Inside Macintosh is the developer documentation published by Apple Computer, documenting the APIs and machine architecture of the Macintosh's classic Mac OS.

Early editions 
The first Inside Macintosh documentation, for the Mac 128K, was distributed in two large binders with photocopied 3-hole-punched pages. Every few months, updated sections were distributed for insertion into the binders. Some of the original sections were written by very early members of the Macintosh group, including Chris Espinosa and Joanna Hoffman. 

In July 1982, Caroline Rose was hired to take over the software documentation, while Bradley Hacker focused on documenting the hardware. In addition to being the lead writer, Rose edited Volumes I–III and was the project supervisor. In 1984, additional writers joined the effort, including Robert Anders, Mark Metzler, Kate Withey, Steve Chernicoff, Andy Averill, and Brent Davis.   

Due to numerous last-minute software changes, the official version to be published by Addison-Wesley was delayed. In the meantime, a $25 Promotional Edition (known as the "phone book edition" because it was published by phone book publisher Lakeside Press) became available in April 1985.

Addison-Wesley published Volumes I–III in July 1985 in two formats: as three separate paperback books and as one hardcover book combining all three volumes. It was the official technical documentation for the original Mac 128K, the  Mac 512K ("Fat Mac"), and Mac XL models.

Reception
Reactions to Volumes I–III were mixed. While many praised the documentation for its clarity, thoroughness, and consistency, others disagreed, particularly complaining about the lack of sample code.

Among the positive feedback were the following:

 In the January 27, 1986, issue of InfoWorld, columnist John C. Dvorak wrote that the highlight of the Appleworld Conference, for many, was Addison-Wesley’s publication of Inside Macintosh. "It's $75 and worth every penny. It tells you everything you never wanted know about the Macintosh—a must for any developer."

 Also in 1986, Inside Macintosh Volumes I–III won an Award of Achievement in the Society for Technical Communication's Northern California competition.

 In 1988, noted software developer and columnist Stan Krute wrote, "If Pulitzers had a technical writing category, Inside Mac would win a prize. [Its writers] have given us the most comprehensive insight into a complex cybernetic system yet seen."

On the negative side:

 Bruce F. Webster in Byte of December 1985 described Inside Macintosh as "infamous, expensive, and obscure", but "for anyone wanting to do much with the Mac ... the only real [printed] source of information." He quoted Kathe Spracklen, developer of Sargon, as saying that the book "consists of 25 chapters, each of which requires that you understand the other 24 before reading it."
 A Mac GUI article by Dog Cow quotes Robert C. Platt as saying, "The best guide to the Mac's ROMs is Inside Macintosh. Unfortunately, Inside Macintosh is also the most incomprehensible documentation ever written."

Volumes IV–VI 
These versions of Inside Macintosh were subsequently published by Addison-Wesley (with authorship attributed only to Apple Computer in general):

 Volume IV (October 1986) documented the changes to the system software in the Mac Plus, which was introduced in January 1986.
 Volume V (February 1988) documented the Mac II and Mac SE, which were introduced in 1987. It discussed Color QuickDraw, as well as the Mac II and Mac SE hardware and other new software components.
 Volume VI (April 1991) described System 7. With 32 chapters, it was thicker than the first three volumes combined.

All of these volumes were designed to be read together; no information was repeated.

New approach 
Shortly after Volume VI was published, Apple revamped the entire Inside Macintosh series, breaking it into volumes according to the functional area discussed, rather than specific machine models or capabilities. In this form, the series was far more coherent and a much better reference for programmers. As new functionality was added to the classic Mac OS, new volumes could be written without invalidating those published earlier—in contrast to the first series, which became increasingly out of date over time.

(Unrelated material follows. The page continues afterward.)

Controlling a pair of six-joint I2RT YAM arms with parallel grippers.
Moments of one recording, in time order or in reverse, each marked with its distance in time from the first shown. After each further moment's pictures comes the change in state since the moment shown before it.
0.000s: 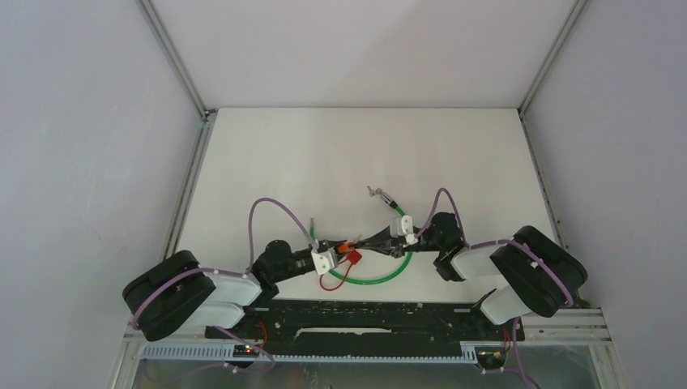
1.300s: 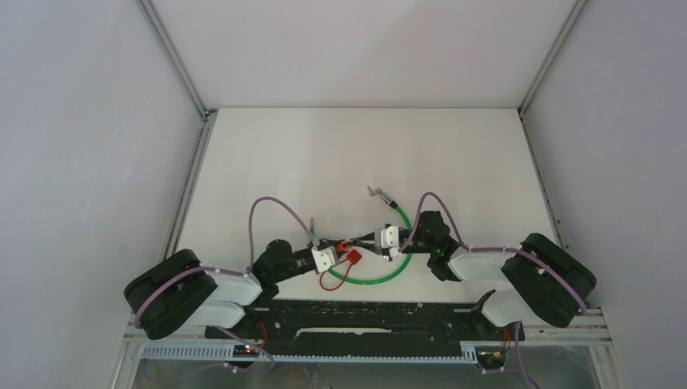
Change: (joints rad) left arm 0.008 0.012 0.000 -0.021 -0.031 -0.020; right arm 0.116 -0.076 0.066 -0.275 0.160 -0.312
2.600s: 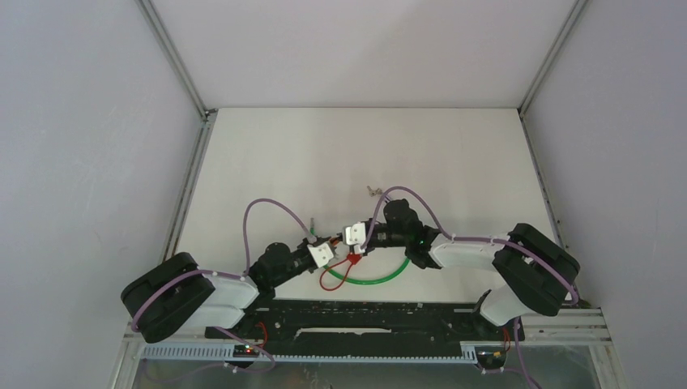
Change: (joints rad) left arm 0.010 -0.029 -0.044 -0.045 -0.206 -0.017; right arm 0.108 0.095 0.245 -0.404 0.209 -0.211
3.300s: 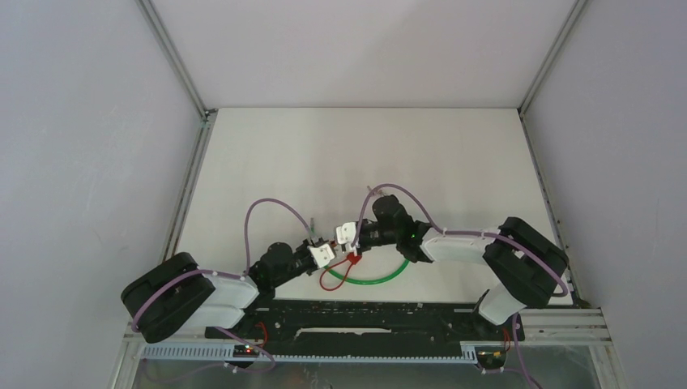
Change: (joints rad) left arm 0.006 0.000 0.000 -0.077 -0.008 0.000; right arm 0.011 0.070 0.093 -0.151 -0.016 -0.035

In the late 1990s, Apple stopped publishing Inside Macintosh as a printed book, instead making it available as a CD-ROM at least since 1994, as well as online. Since then, the CD variant has been phased out, though Apple developers can still receive online documentation as part of the developer CDs. In its online form, the information is much easier to maintain, but some developers still prefer a printed format.

Inside Macintosh covers only the classic Mac OS; a new set of documentation was introduced for Mac OS X. Initially this documentation included only the Carbon Specification identifying the APIs that were supported in Carbon and the Cocoa documentation inherited from OpenStep. Later, the Carbon Specification was refactored into the Carbon Reference, which actually documented the APIs (taking much content from Inside Macintosh). Today, the Carbon Reference and Cocoa Reference are bundled together in the ADC Reference Library.